(WORK INSTRUCTIONS):
From first line to last, write out the data precisely as shown.

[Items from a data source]
--*--
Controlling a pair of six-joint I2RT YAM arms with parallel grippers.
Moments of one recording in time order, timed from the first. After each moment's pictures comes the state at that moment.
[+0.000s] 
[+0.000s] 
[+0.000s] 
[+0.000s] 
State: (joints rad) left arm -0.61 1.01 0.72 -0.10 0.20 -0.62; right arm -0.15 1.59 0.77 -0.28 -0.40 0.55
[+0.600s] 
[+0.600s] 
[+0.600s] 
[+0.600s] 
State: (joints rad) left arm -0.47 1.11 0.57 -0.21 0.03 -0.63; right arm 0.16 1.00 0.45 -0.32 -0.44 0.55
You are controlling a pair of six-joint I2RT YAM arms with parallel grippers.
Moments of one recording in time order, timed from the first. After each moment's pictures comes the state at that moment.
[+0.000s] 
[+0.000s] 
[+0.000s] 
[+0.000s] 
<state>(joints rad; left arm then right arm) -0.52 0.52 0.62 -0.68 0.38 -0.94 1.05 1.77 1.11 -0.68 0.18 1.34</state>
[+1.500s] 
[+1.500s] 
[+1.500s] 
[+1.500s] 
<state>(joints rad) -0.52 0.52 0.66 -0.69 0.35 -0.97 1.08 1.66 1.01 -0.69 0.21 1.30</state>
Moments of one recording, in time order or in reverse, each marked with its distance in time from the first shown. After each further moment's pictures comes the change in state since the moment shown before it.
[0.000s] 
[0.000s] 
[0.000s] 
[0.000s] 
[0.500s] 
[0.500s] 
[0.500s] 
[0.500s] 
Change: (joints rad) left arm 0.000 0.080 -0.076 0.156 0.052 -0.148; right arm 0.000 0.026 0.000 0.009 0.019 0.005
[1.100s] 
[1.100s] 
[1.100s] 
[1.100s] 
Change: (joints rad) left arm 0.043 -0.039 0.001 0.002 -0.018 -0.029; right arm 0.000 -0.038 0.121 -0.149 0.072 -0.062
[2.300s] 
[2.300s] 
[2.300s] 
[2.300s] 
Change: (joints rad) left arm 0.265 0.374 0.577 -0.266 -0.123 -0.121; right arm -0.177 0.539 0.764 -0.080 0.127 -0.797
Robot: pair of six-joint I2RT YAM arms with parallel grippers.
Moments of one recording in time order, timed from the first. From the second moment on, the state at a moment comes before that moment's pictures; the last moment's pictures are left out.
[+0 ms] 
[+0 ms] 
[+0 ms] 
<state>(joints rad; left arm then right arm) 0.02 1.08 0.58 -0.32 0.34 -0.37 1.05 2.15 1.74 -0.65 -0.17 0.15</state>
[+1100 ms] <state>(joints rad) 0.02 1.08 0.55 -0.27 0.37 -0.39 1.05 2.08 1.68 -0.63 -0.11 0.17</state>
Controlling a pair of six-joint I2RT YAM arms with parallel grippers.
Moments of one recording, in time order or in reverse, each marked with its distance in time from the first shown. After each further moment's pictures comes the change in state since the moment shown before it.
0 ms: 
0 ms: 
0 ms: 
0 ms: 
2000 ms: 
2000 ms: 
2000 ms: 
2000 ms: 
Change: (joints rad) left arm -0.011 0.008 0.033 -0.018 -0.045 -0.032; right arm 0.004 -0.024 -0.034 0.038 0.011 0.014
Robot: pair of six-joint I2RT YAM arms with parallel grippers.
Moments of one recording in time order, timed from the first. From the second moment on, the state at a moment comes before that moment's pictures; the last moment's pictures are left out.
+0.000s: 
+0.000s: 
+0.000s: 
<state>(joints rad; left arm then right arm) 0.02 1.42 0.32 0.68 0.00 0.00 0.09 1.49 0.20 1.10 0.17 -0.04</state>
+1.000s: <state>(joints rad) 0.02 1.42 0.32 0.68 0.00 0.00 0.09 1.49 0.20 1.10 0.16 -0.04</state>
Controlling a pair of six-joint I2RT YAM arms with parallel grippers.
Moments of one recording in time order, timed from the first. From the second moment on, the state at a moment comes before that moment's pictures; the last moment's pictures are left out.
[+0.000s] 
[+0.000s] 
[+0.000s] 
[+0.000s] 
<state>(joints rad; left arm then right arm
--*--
(ANSWER BOX):
Controlling a pair of six-joint I2RT YAM arms with parallel grippers.
Moments of one recording in time order, timed from the first. After each moment's pictures comes the state at that moment.
[+0.000s] 
[+0.000s] 
[+0.000s] 
[+0.000s] 
State: (joints rad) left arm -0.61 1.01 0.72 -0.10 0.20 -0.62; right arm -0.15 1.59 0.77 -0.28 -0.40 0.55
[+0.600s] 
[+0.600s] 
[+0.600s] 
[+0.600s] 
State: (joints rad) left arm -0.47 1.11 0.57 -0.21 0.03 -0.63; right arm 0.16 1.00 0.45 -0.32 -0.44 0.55
You are controlling a pair of six-joint I2RT YAM arms with parallel grippers.
Moments of one recording in time order, timed from the first. After each moment's pictures comes the state at that moment.
[+0.000s] 
[+0.000s] 
[+0.000s] 
[+0.000s] 
<state>(joints rad; left arm then right arm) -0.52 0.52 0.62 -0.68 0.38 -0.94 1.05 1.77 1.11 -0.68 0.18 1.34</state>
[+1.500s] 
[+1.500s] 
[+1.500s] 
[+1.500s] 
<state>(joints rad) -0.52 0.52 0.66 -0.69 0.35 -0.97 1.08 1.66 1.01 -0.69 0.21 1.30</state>
Moments of one recording, in time order or in reverse, each marked with its distance in time from the first shown. After each further moment's pictures comes the change in state since the moment shown before it.
[0.000s] 
[0.000s] 
[0.000s] 
[0.000s] 
[0.500s] 
[0.500s] 
[0.500s] 
[0.500s] 
Change: (joints rad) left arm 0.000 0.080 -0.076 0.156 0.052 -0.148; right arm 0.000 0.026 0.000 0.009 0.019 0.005
[1.100s] 
[1.100s] 
[1.100s] 
[1.100s] 
Change: (joints rad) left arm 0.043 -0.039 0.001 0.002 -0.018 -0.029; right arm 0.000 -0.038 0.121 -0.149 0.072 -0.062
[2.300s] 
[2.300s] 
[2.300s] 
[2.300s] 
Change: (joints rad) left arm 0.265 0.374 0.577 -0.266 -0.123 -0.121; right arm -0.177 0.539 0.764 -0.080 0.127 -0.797
Robot: pair of six-joint I2RT YAM arms with parallel grippers.
Moments of one recording in time order, timed from the first. From the second moment on, the state at a moment comes before that moment's pictures; the last moment's pictures are left out.
[+0 ms] 
[+0 ms] 
[+0 ms] 
<state>(joints rad; left arm then right arm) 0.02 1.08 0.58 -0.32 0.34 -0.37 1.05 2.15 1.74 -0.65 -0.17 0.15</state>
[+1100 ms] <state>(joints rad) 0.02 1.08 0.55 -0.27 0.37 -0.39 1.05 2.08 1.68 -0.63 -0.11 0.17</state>
Controlling a pair of six-joint I2RT YAM arms with parallel grippers.
Moments of one recording, in time order or in reverse, each marked with its distance in time from the first shown. After each further moment's pictures comes the change in state since the moment shown before it.
0 ms: 
0 ms: 
0 ms: 
0 ms: 
2000 ms: 
2000 ms: 
2000 ms: 
2000 ms: 
Change: (joints rad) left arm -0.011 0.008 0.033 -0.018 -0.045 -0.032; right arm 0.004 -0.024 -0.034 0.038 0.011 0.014
Robot: pair of six-joint I2RT YAM arms with parallel grippers.
Moments of one recording in time order, timed from the first. From the second moment on, the state at a moment comes before that moment's pictures; the last moment's pictures are left out.
+0.000s: 
+0.000s: 
+0.000s: 
<state>(joints rad; left arm then right arm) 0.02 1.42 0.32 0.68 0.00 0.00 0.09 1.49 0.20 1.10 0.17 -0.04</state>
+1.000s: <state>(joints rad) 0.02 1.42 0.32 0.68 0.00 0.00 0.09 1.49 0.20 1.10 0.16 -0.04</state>
Controlling a pair of six-joint I2RT YAM arms with parallel grippers.
Moments of one recording in time order, timed from the first. From the second moment on, the state at a moment comes before that moment's pictures; the last moment's pictures are left out.
[+0.000s] 
[+0.000s] 
[+0.000s] 
[+0.000s] 
<state>(joints rad; left arm then right arm

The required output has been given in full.